New arXiv study maps how people anthropomorphize — and trust — large language models
Researchers quantify anthropomorphism across thousands of interactions
A new preprint on arXiv (arXiv:2604.15316) examines how people attribute human-like minds and emotions to large language models (LLMs) and how those attributions shape trust. The study analyzed more than 2,000 human–LLM interactions collected from 115 participants to “map the dimensions” users invoke when they anthropomorphize conversational models. Reportedly, the authors identify recurring axes — such as perceived agency, emotionality and competence — that people lean on when judging whether to believe or rely on a model.
Why this matters now
LLMs are moving out of research labs and into everyday products. Designers, companies and regulators want to know: when does a conversational agent become “someone” in users’ minds, and what risk follows from misplaced trust? Short answer: the social cues these models emit can create familiarity and confidence very quickly. That has design implications — disclosure, interface cues and guardrails — and regulatory ones too, especially where misattributed intent could amplify harm.
Context for global and Chinese readers
This work is relevant to the global AI ecosystem and to China’s rapidly evolving LLM market, where companies such as Baidu (百度), Alibaba (阿里巴巴) and Tencent (腾讯) are racing to commercialize chat and assistant products. It has been reported that Chinese platforms are rolling out increasingly human‑facing interfaces; in that competitive and highly regulated environment, understanding anthropomorphism is not just academic but commercially urgent. Geopolitical tensions and export controls on advanced chips and AI tools add another layer: national strategies for trustworthy AI increasingly shape which models are developed, deployed and audited.

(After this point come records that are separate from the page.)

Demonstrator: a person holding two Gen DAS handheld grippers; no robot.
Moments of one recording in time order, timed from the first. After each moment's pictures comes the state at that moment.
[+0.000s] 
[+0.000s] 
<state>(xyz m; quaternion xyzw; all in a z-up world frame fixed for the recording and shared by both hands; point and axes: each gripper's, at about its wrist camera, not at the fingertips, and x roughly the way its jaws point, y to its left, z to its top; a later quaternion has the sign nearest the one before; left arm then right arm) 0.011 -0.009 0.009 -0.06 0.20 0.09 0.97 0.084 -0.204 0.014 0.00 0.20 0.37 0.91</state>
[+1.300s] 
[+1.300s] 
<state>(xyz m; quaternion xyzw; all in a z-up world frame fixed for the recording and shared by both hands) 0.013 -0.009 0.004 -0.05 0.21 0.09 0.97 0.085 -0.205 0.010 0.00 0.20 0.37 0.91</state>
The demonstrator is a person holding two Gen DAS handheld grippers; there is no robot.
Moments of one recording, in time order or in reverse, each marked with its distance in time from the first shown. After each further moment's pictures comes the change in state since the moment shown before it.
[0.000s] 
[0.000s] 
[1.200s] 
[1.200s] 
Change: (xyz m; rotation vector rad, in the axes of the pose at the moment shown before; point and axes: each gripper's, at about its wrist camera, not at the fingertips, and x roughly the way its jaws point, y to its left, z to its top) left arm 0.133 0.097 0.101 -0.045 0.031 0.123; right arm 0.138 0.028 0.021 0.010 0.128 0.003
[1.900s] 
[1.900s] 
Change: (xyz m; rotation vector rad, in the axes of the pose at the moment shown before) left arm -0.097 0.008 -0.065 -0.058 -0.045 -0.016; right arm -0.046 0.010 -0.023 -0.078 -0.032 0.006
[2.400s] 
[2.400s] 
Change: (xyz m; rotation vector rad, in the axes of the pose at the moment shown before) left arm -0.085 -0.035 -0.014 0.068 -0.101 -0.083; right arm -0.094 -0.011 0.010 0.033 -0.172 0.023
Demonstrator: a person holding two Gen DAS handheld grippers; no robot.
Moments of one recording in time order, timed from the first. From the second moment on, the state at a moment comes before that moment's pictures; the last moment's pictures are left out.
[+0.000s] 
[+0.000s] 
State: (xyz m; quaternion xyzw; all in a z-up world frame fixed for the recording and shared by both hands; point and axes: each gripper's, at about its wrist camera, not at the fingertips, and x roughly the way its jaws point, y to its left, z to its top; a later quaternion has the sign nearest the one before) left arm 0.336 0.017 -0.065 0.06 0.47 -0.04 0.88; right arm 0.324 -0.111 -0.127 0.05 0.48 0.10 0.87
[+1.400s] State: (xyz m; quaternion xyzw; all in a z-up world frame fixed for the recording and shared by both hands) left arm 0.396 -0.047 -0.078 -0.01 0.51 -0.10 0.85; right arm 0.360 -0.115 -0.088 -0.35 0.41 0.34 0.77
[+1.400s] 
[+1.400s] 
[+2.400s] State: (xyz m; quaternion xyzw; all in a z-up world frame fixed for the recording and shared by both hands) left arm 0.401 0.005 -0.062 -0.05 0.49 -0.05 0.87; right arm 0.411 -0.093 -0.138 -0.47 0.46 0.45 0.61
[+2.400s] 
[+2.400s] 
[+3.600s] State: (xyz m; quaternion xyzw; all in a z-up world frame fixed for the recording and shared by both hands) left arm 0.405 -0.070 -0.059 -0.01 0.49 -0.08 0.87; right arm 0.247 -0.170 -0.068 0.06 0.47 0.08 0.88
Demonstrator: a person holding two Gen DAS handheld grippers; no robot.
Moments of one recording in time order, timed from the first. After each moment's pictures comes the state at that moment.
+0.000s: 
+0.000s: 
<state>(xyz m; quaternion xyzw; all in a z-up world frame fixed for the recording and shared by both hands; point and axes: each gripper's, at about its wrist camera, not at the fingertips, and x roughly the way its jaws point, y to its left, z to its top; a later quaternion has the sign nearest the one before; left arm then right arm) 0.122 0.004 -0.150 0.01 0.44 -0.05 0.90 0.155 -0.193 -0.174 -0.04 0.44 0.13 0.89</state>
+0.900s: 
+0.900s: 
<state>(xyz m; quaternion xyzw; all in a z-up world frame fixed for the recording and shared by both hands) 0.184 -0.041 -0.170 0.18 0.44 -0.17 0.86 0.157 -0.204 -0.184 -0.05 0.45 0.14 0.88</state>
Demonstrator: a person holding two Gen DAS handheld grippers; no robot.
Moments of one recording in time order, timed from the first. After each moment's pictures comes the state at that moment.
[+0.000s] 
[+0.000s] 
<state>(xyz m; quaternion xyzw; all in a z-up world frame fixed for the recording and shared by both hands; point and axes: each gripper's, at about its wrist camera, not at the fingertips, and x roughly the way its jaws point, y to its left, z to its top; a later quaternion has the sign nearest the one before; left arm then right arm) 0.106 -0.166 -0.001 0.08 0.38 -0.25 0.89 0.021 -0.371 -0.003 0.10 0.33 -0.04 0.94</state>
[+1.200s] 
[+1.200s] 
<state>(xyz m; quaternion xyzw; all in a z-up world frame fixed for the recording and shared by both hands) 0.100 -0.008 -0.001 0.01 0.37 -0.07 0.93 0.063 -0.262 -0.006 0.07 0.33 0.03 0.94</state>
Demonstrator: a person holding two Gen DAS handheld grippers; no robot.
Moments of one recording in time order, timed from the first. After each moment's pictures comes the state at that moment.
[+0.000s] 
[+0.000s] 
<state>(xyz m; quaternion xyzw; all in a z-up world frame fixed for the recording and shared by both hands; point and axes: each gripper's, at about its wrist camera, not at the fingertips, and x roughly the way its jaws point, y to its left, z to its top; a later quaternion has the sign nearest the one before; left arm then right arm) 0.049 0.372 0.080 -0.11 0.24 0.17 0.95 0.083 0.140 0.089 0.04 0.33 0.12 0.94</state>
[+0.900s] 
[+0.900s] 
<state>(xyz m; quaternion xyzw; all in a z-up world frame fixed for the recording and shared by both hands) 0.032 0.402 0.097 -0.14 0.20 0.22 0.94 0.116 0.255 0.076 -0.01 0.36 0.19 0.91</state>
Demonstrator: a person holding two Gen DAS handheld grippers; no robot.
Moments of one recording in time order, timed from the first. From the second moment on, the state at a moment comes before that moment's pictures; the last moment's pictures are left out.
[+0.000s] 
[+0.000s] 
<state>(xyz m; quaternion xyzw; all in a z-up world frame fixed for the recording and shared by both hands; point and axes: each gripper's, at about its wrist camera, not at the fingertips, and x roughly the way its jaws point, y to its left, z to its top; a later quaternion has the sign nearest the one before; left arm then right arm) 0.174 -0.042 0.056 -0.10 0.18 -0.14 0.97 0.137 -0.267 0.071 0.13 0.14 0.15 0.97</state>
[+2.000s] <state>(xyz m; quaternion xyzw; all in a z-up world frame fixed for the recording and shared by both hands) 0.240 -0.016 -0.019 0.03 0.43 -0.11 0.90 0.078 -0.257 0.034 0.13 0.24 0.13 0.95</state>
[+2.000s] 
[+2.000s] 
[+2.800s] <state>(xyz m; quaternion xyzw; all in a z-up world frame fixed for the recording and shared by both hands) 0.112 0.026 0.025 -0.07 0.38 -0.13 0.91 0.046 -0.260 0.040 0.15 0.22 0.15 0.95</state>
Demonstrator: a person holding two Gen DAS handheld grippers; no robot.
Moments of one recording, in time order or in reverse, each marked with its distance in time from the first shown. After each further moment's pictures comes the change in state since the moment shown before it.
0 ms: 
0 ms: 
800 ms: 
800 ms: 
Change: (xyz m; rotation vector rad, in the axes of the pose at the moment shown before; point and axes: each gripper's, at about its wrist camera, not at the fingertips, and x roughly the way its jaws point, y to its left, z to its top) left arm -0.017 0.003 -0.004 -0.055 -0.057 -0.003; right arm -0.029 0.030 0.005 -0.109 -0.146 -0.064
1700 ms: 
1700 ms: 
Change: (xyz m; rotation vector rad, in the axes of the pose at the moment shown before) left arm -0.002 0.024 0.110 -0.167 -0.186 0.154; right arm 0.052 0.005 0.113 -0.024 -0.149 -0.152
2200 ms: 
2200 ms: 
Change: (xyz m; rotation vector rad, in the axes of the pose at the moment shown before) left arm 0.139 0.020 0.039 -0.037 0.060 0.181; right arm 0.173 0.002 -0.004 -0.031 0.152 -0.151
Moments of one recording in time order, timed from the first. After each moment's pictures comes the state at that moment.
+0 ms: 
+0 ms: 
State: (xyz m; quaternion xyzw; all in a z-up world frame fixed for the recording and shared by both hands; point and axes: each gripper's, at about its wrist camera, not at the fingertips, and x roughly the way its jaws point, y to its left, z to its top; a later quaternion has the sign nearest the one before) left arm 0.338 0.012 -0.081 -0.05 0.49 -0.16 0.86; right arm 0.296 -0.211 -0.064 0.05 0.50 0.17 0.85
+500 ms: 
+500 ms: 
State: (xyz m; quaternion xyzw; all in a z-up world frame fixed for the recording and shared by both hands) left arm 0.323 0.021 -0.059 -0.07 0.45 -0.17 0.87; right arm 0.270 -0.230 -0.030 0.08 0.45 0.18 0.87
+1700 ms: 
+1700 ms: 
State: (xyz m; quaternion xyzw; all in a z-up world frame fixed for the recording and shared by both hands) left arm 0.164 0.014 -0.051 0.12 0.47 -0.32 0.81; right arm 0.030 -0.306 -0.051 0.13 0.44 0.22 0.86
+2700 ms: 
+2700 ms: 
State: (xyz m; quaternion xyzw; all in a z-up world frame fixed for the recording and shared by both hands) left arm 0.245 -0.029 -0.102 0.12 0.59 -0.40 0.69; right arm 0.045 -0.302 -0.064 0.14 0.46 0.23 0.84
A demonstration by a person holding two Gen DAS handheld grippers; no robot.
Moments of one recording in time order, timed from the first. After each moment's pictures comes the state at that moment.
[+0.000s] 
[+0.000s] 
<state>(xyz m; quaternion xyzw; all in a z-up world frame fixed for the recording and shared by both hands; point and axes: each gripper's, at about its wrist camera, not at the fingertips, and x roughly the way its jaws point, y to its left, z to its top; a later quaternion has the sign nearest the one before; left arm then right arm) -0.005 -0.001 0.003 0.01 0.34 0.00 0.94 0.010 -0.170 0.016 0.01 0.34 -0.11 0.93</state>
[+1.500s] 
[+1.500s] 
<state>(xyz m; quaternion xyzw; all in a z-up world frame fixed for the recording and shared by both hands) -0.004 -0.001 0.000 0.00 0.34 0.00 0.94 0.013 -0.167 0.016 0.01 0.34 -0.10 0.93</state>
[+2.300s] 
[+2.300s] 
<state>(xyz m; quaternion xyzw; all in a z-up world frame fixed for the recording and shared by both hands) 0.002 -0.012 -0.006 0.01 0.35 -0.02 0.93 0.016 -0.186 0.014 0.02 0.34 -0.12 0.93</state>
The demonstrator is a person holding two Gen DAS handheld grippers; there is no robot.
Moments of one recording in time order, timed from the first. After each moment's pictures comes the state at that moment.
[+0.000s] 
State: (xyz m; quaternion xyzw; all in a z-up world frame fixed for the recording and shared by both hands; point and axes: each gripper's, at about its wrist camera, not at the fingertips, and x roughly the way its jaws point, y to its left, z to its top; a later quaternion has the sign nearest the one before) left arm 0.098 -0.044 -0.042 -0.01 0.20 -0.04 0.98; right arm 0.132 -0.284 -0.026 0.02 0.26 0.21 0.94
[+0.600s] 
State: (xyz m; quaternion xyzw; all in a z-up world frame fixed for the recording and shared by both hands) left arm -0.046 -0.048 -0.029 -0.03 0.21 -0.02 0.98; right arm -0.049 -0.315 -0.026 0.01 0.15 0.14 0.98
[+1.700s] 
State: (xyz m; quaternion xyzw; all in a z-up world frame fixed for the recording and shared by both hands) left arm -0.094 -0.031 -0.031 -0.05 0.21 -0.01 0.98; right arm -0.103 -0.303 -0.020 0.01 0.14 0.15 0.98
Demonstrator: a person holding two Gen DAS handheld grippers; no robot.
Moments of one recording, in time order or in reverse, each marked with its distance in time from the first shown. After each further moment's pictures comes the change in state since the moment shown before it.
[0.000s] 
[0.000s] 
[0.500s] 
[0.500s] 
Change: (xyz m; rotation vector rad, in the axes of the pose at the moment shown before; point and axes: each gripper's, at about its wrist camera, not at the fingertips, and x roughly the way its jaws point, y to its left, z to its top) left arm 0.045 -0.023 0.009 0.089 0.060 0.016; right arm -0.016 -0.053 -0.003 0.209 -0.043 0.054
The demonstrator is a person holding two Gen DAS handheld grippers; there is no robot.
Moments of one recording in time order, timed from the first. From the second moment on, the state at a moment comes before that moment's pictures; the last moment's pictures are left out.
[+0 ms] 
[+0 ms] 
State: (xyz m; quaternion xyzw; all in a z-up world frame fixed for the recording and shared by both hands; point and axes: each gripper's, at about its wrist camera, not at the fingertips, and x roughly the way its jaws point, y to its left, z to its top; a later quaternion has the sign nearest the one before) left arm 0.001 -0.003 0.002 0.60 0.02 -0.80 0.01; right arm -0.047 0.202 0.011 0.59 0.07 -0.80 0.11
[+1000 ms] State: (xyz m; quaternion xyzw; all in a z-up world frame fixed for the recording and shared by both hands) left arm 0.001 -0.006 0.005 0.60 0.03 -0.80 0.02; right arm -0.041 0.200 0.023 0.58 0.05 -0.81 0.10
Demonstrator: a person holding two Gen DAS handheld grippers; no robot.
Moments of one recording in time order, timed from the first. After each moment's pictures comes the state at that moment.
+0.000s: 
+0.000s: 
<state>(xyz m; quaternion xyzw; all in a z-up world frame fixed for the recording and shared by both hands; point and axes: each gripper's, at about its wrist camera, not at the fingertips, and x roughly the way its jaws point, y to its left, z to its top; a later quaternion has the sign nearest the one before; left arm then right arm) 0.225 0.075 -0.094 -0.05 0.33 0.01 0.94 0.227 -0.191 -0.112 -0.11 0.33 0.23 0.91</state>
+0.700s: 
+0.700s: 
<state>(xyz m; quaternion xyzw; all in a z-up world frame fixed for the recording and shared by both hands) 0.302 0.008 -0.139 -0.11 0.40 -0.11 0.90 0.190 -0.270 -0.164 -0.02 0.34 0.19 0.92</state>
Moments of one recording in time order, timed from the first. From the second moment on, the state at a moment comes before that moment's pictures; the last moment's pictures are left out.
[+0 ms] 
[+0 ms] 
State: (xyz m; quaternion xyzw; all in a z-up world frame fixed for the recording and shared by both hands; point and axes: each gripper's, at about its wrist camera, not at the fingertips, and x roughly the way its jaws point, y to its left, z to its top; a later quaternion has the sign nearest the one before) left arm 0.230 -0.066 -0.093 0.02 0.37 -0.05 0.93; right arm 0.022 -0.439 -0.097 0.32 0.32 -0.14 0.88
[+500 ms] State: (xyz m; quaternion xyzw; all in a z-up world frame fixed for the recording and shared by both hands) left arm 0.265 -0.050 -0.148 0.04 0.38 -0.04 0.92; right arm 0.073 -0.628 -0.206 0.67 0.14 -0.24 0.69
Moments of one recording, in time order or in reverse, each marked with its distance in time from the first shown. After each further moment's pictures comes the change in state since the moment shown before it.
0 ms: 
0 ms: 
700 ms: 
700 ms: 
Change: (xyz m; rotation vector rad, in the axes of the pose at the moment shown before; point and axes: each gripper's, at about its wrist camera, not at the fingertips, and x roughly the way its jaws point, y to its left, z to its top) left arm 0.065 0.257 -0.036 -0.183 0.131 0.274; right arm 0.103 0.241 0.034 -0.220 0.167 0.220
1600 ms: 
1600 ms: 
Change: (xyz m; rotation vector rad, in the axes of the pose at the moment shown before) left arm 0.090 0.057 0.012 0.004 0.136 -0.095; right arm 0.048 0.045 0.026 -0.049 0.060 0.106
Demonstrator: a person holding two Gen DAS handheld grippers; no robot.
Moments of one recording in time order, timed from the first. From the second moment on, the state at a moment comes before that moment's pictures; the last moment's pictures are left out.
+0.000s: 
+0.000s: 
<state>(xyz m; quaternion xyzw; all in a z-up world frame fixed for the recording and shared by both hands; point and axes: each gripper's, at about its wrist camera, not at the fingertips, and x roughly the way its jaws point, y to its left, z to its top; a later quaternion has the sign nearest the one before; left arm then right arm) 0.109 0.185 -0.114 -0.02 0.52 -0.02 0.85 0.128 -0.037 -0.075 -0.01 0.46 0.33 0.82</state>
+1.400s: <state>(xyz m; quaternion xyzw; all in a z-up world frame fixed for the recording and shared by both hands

Takeaway: design, disclosure and trust
The paper underscores a simple but consequential point: people will treat LLMs like social actors unless designers intentionally prevent it. How will companies balance conversational power with clear limits? How will policymakers require transparency so users don’t over‑trust a system that only simulates understanding? The arXiv preprint is a timely prompt for those questions, and it sets a measurable foundation for further work on ethics, regulation and product design.